Brumadinho – A força veio das entranhas; a atitude, da urgência; e a generosidade, lá do fundo do coração. Durante dias e noites, dezenas de homens e mulheres se dedicaram, anonimamente, para dar sua parcela de contribuição a quem sofreu com o rompimento, em 25 de janeiro, da barragem da Mina Córrego do Feijão, da Vale, em Brumadinho, na Grande BH. Bombeiros, voluntários e pessoas sem casa ganharam um canto para descansar, saciaram a fome com um caldo quente e ouviram uma palavra de amizade para amenizar a dor do esforço físico insano, da perda e das incertezas.

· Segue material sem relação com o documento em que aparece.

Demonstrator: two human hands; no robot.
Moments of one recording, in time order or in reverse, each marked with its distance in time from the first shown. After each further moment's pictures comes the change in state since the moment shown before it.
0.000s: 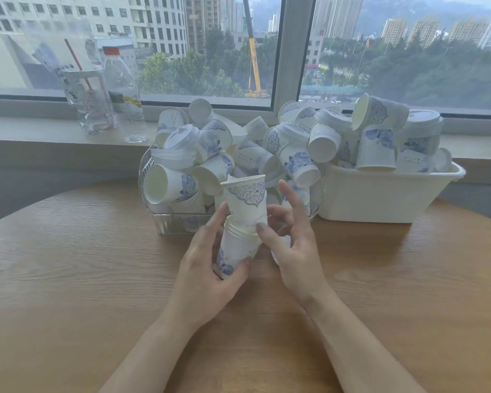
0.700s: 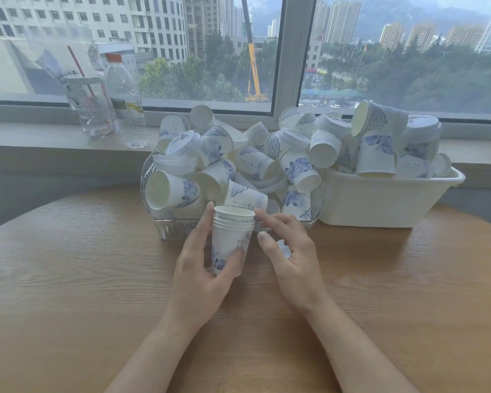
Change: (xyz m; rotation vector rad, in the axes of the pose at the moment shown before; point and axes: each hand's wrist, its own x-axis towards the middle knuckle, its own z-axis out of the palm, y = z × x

Já na sede municipal, o estudante de engenharia civil João Marcos Moreira praticamente se mudou para a quadra de esporte onde foi feita a distribuição de água e alimentos. Impressionado com a rede de união e solidariedade formada na sua cidade, o jovem não tem dúvida de que “a humanidade tem salvação”. Nesta reportagem, o Estado de Minas conta um pouco da história de quem se dedicou de corpo e alma para ajudar e sabe que a história está longe de ter um ponto final. “A tragédia está viva; aqui, em Córrego do Feijão, não tem nada de normal”, ressalta a professora Maria Antônia, que, a exemplo de muita gente, ainda não consegue dormir direito.
A estrada de Brumadinho à comunidade de Córrego do Feijão, passando por Alberto Flores, já foi liberada, embora levas de trabalhadores estejam no local com seus uniformes e capacetes. O movimento de curiosos interessados em ver de perto a lama ou guardá-la na memória do celular já se dissipou, enquanto a algazarra da criançada na saída da escola indica um dia comum. Mas no coração da professora Maria Antônia Ribeiro, de 48 anos, nada ainda entrou no eixo. “A tragédia está viva; aqui, não tem nada de normal”, conta sem tristeza na voz, mas com os olhos carregados de lembranças que, tudo indica, vão povoar os pensamentos por anos a fio.
Recém-chegada da missão diária na Escola Municipal Nossa Senhora das Dores, onde leciona há 17 anos, Maria Antônia recosta-se no sofá da sala para a conversa com o Estado de Minas – curiosamente, pouco depois do meio-dia, quando ocorreu o rompimento da barragem da Mina do Córrego do Feijão que mudou a história da localidade e, mais do que isso, de cada um dos seus 300 habitantes. Tão logo o mundo virou de cabeça para baixo na cidade da Grande BH, em 25 de janeiro, a professora tratou de usar toda a força e energia para ajudar a quem mais necessitasse. E foi assim que tomou a iniciativa de abrir as portas da escola, bem em frente da casa, para abrigar 70 bombeiros que chegaram para tentar encontrar vivos e resgatar os mortos do lamaçal.
“A estrada foi destruída, ficamos sem ponte, então a diretora da escola não tinha acesso e não pôde vir durante sete dias. Como eu era a única professora em Córrego do Feijão, tive de tomar providências”, afirma Maria Antônia, divorciada e mãe de uma arquiteta que divide seu tempo entre a capital e Brumadinho. Dessa forma, passou a se dedicar aos desdobramentos da catástrofe de manhã a tarde da noite. “Até 7 de fevereiro, quatro dias antes do início das aulas, estava na escola das 6h às 23h. Para ser sincera, até hoje não consegui dormir direito.”
QUARTEL-GENERAL Passado o terror inicial, Maria Antônia viu que era hora de agir com cabeça fria, algo quase impossível no torvelinho de más notícias: “Os primeiros dias foram difíceis, tristes, a cada hora chegavam informações de mais e mais mortos”. A escola se tornou um suporte fundamental do quartel-general montado pelos militares na Igreja Nossa Senhora das Dores (posto avançado). “Recebíamos cestas básicas, remédios, material de limpeza, alimentos. Criamos no WhatsApp o grupo Voluntários do Bem. Fiquei encarregada, informalmente, de organizar tudo com uma equipe de oito pessoas trabalhando duro.” Quando a turma foi desfeita, ela continuou a postos: “Ficamos emocionalmente debilitados, sentimos na pele a dor dos outros. Os bombeiros também ficaram nessa situação. Mas nunca vou me esquecer do agradecimento deles quando oferecíamos um café quentinho”.